‘Russsian aggression’ does not seem to abate. New sanctions in spite of an agreement


Within a day after the announcement of a ceasefire between those in power in Kiev and the rebels in the east of Ukraine, the EU has made public new sanctions againsdt Russia. Apparently tension should not be allowed to decrease, not for a moment. There are already far too many critical voices questioning NATO’s role, we must keep the fear of ‘Putin’ alive!
Thus Seumas Milne in The Guardian (a newspaper that one should not miss for a day—at least, when Labour is in opposition) writes that NATO does not protect peace, but threatens it. But writing such things is not what we need!
(The picture shows Putin surveying his conquests since 1991).


Not to be outdone, our foreign secretary, Frans Timmermans, who was recently pronounced ‘a statesman’ and meanwhile has been named as an EU commissioner (we don’t yet know of what), also has ‘doubts’ concerning the agreement. A ‘statesman’ these days is one who toes the line, so no opinions of your own, better add your bit to the unrelenting war propaganda.

However, if things go well in Ukraine (and hence, ‘badly’ for NATO and the EU), we still have the Baltic states. Estonia, visited briefly by Obama prior to the NATO summit in Wales to declare the ‘unbreakable bonds’ etc., has rushed in to help with an incident that according to the Dutch daily, de Volkskrant, has thrown the small country with its one-third Russian-speaking minority (an inheritance of the Soviet past) ‘into a panic’.

The incident concerns an Estonian policeman in charge of cross-border crime between Russia and Estonia. According to initial reports, he was ‘kidnapped’ by Russians. His arrest was indeed confirmed by Russia, who claimed he was discovered on its territory in the possession of 5000 dollars and a firearm.

Both stories are possible, the one perhaps slightly more plausible than the other, but so be it. Luckily all doubt has been dispelled by the Estonian secretary of the interior, Ain Seppik, who spoke of ‘a targeted attack’.

He added that ‘in light of the current developments there is no reason to believe in coincidence’, and in fact referred, still according to the Dutch daily, to ‘the situation in Ukraine’. Well, that is just what I myself already suspected too.

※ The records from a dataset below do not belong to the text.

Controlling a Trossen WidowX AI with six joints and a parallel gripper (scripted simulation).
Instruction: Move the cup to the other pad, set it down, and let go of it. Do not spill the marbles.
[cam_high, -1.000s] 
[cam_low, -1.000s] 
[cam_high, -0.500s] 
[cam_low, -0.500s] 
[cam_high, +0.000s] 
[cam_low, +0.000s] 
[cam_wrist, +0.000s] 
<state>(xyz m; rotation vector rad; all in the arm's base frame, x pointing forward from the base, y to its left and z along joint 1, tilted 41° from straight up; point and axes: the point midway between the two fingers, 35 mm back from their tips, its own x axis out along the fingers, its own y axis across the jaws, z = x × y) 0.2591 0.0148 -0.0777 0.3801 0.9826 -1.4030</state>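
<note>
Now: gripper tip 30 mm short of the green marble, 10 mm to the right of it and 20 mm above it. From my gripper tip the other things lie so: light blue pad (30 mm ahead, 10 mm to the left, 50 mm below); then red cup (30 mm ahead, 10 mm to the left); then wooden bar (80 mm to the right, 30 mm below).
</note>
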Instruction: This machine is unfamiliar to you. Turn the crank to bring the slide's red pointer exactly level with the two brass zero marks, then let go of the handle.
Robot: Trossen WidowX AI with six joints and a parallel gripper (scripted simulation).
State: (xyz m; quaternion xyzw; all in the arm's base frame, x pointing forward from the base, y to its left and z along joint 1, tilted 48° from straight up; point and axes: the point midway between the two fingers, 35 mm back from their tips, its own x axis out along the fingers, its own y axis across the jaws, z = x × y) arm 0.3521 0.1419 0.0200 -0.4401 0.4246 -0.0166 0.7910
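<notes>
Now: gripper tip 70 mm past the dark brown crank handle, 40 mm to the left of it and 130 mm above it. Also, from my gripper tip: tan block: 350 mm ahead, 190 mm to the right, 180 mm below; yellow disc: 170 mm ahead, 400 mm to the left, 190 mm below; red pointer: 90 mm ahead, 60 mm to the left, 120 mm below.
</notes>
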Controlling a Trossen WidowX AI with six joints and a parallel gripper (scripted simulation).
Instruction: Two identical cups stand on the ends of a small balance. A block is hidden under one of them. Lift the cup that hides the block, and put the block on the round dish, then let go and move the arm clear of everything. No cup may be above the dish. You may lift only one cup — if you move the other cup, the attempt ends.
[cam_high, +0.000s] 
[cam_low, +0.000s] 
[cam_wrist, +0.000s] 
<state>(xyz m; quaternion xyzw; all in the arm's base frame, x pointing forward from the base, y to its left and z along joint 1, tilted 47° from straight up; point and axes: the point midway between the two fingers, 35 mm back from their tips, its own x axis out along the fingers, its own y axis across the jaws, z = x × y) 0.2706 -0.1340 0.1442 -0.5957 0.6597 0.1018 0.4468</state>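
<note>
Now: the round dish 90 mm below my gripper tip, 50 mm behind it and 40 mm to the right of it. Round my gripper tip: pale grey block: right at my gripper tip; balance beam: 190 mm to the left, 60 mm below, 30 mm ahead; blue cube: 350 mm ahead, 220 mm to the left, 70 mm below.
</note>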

Hardly has the ink of the Ukraine agreement dried, and the agreement holds (for the time being), or the Russians (‘Putin’) switch to a ‘targeted attack’ on Estonia. Of course this is part of a gigantic plan, because it is obviously in their interest that tensions keep rising, and that new sanctions are being imposed that lack any real grounds…?

Just recently Russia has announced new tax measures favouring the large oil and gas interests, but heralding difficult times for small and medium enterprise. 111 billionaires have divided the Soviet inheritance among themselves; Putin balances between these fellows and the 60 percent of voters, mainly elderly people and the hinterland, who elected him. In Le Monde Diplomatique of August last we can read how he supports the privatisation of state energy companies, even though the prospective owners have shown scant interest in keeping city heating systems going—another inheritance of the Soviet era and one in dire need of investment. So Putin (the real one) calls in the minister of energy and warns him, in front of the TV camera, that city heating must be kept going and should not come with tariff hikes. But calling off privatisation, no way—tax advantages!

The absurdity of the current world situation is that all around, countries that have never been exposed to wild-west capitalism, have converted to neoliberalism as propagated by the West. Russia under Yeltsin put everything up for a big sale, Assad privatised the telephone sector (whilst ensuring that the juiciest bits remain for his own family), and so on. Next, when social tensions arise and the leaders of such countries attempt to negotiate the different interests and keep themselves in the saddle by authoritarian policies (the new rich on the one hand, and the mass of the population on the other), we proclaim them (one after another) as the new great danger to world peace. Yet after Afghanistan, Iraq, and Libya, we might begin to conclude that ‘our’ efforts to actually topple them, has not helped the countries in question (I intentionally express myself with care).

‘Putin’ thus was, first, the brute who incarcerated three innocent girls who merely sang a protest song against the president on the altar of an Orthodox church; next, he promulgated a law against advocacy of sex with minors, so against homosexuals—and hence, ‘statesmen’ from the West hurried to boycott Sochi. Next again, Ukraine (‘invasion’), ‘shooting down an airplane’ (I don’t know what will emerge from the investigation next week, although we have been told it will not identify the perpetrators—and yet I bet that the majority of the Dutch population knows it was ‘Putin’). And finally, the latest in the series, again of unprecedented brutality of course, a ‘targeted attack’ on Estonia! Will it never end?